По каким-то неуловимым признакам Венька понял, что эта Беда касается не всех. Он сбегал на ту сторону, повидал ребят, Нинку -- никто не проявлял никакого беспокойства. Он забрел на свою бывшую коммунальную кухню, к тетке, бабушке, хотя не питал к ним никакой родственной тяги, но там тревога опять возникла в успокоенном сердце. Лизка же обрадовалась, увидев его, и отведя в сторону, сразу сказала: "Что творится! Боже мой, Боже мой! А ты как? Совсем взрослый -- и редко заходишь... завел себе какую-нибудь гойку? Смотри, что творится... " Венька посмотрел на нее, пытаясь понять, что творится, в самом деле: "Никого я не завел, Лизка! Что ты все меня дразнишь?" "Я через неделю паспорт получаю". -- Ответила она совсем другим голосом. -"Теперь тебя ждать буду, артист! -- Когда снова пригласишь? Я приду!
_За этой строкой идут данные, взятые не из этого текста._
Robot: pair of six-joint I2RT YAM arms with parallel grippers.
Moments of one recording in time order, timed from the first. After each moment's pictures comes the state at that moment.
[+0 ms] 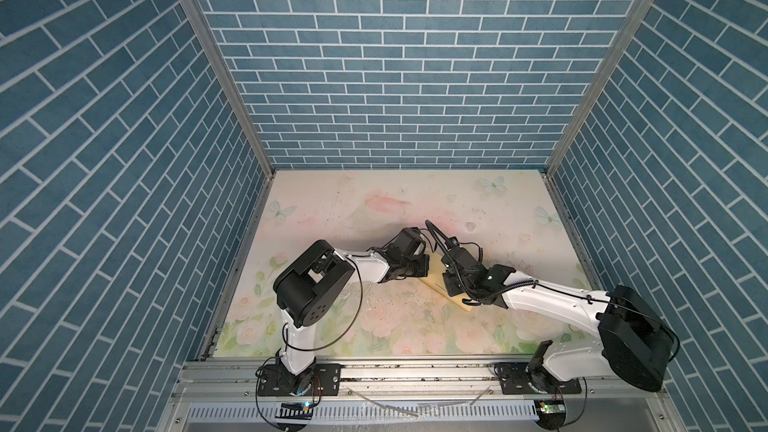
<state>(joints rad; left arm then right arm) -0.77 1.92 0.98 0.07 0.21 -0.67 0.90 1.37 0.73 -0.40 0.32 0.43</state>
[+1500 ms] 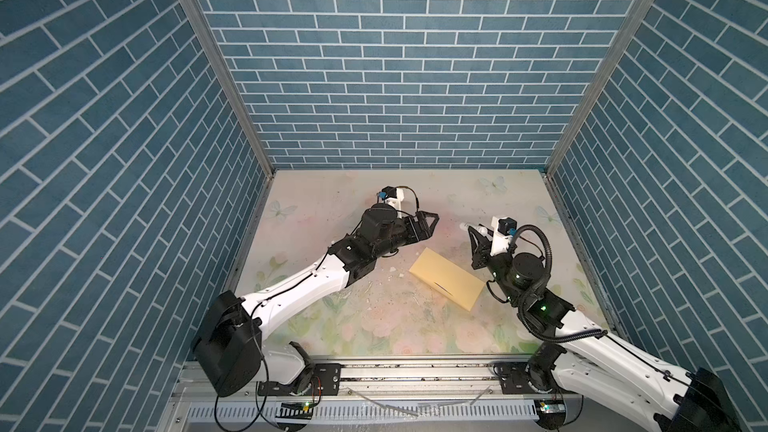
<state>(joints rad) -0.76 1.35 0.97 0.09 0.10 -0.98 0.75 0.86 0.42 0.45 0.30 0.15</state>
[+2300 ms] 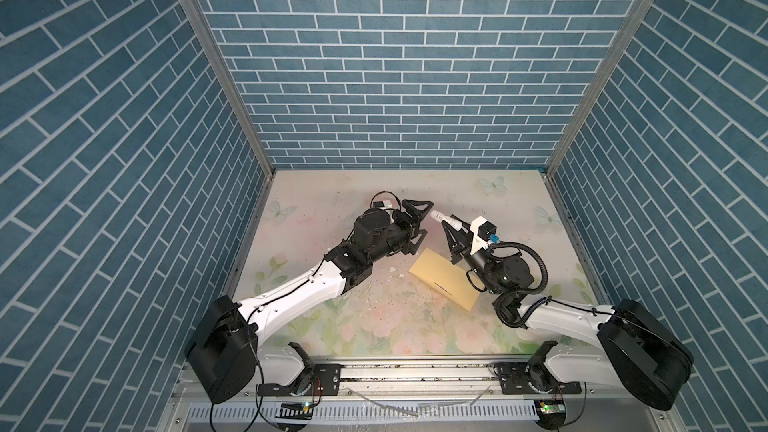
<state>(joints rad) -0.76 1.36 0.92 0.26 0.14 -1.69 0.75 1.29 0.38 1.21 0.01 0.04</state>
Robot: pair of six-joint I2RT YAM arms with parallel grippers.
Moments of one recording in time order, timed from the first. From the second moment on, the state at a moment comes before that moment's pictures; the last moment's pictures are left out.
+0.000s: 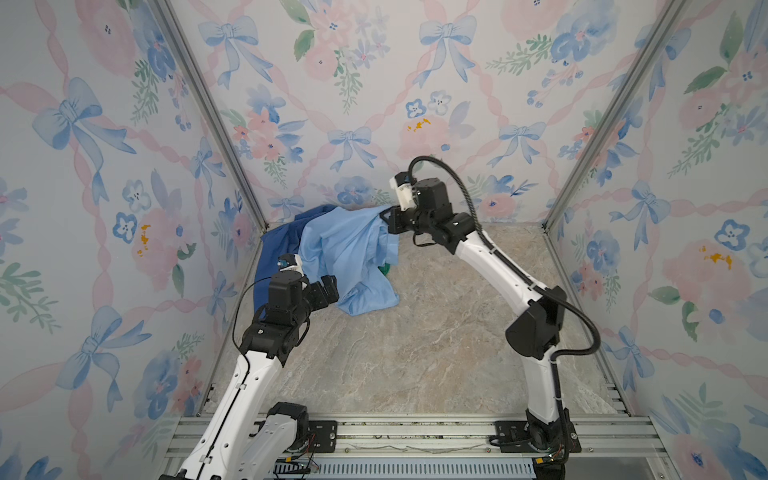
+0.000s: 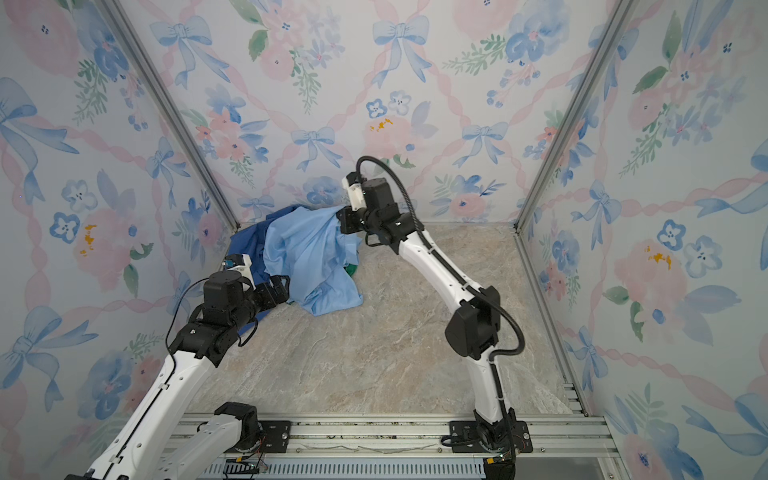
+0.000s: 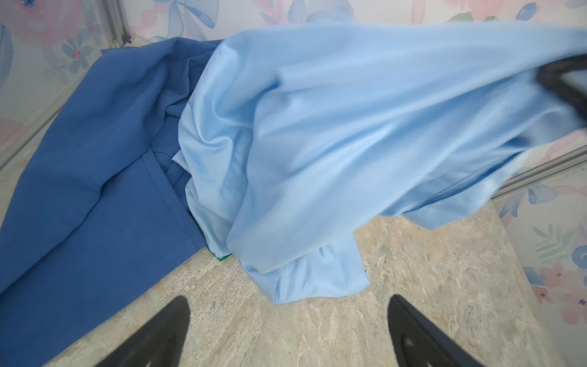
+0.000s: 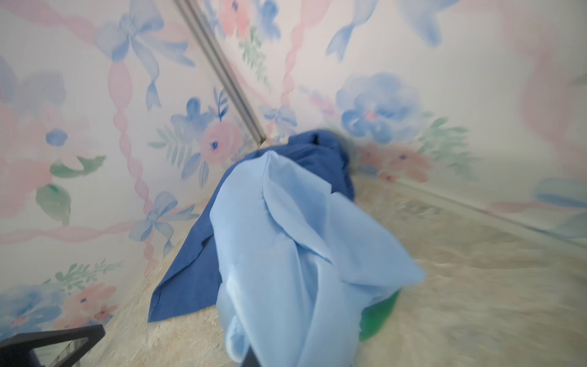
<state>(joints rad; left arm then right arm) -0.17 0.90 0.82 -0.42 -0.01 -0.46 0.54 1.95 2.18 -0.52 -0.20 0.27</state>
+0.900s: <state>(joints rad) -0.36 1.09 0.80 -0.03 0.16 -0.33 0.22 1.40 1.42 -0.52 -0.15 0.26</state>
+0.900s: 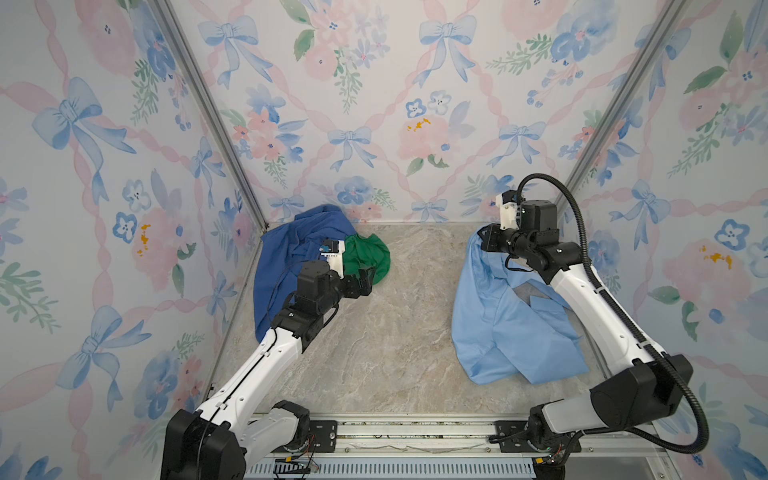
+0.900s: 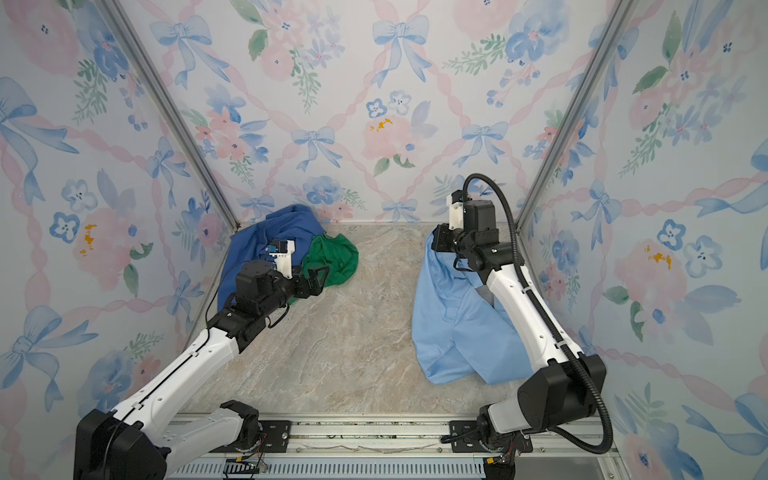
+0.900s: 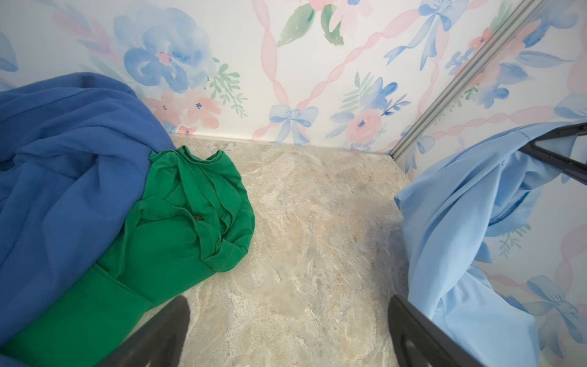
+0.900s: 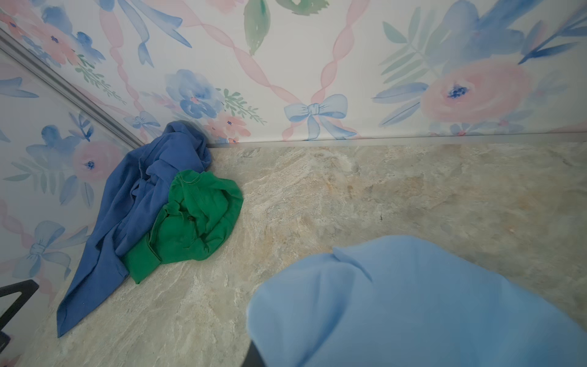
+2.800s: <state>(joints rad) -0.54 1.24 0.96 -0.15 0.17 -0.04 0.15 1.78 1.82 -0.86 -0.30 0.34</state>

Обязательно приду!" Она ласково посмотрела на него и добавила, непонятно в шутку или всерьез: "Я ж люблю тебя, а нареле!"77 На первое занятие пришла половина кружковцев. Сидели в тесной комнатке -- в зале было холодно. Белобородка оглядел всех и вместо "Здравствуйте" сказал: "За то время, что мы не виделись, ушел из жизни великий артист Михоэлс... -он встал. -- Прошу вас почтить его память минутой молчания". Все встали и не шевелились. Раньше Венька только в книжках читал про такое. "Прошу садиться."- Все уселись и продолжали молчать. "Его убили?" -- тихо спросил Венька. Вопрос повис в воздухе. Наконец Белобородка ответил: "Я сказал -ушел из жизни..." и не понятно было, согласен ли он со спрашивающим или возражает ему. "Не высовывайся!" мелькнуло в Венькиной голове, "Черт меня за язык тянет!" Он потупился от досады и почувствовал, как жар заливает его щеки и шею. Ему казалось, что все смотрят на него, красного, потного, глупого... "Ушел из жизни... ушел из жизни... ушел из жизни..." И тут на память ему пришло, как сказала мама: "Они его убили." -- Кто? Кто они? -- И он не нашел ответа, но чувствовал, что спрашивать нельзя. Ни у кого. Даже у тех, кому веришь, и кому очень больно от этой беды. ГЛАВА ХII. ВРЕМЯ
После спектакля что-то изменилось вокруг. Венька пытался понять, но никакого общего правила не получалось. Вещи, которые раньше его задевали и интересовали, теперь стали совсем чужими -- они, конечно, существовали, но ему было все равно.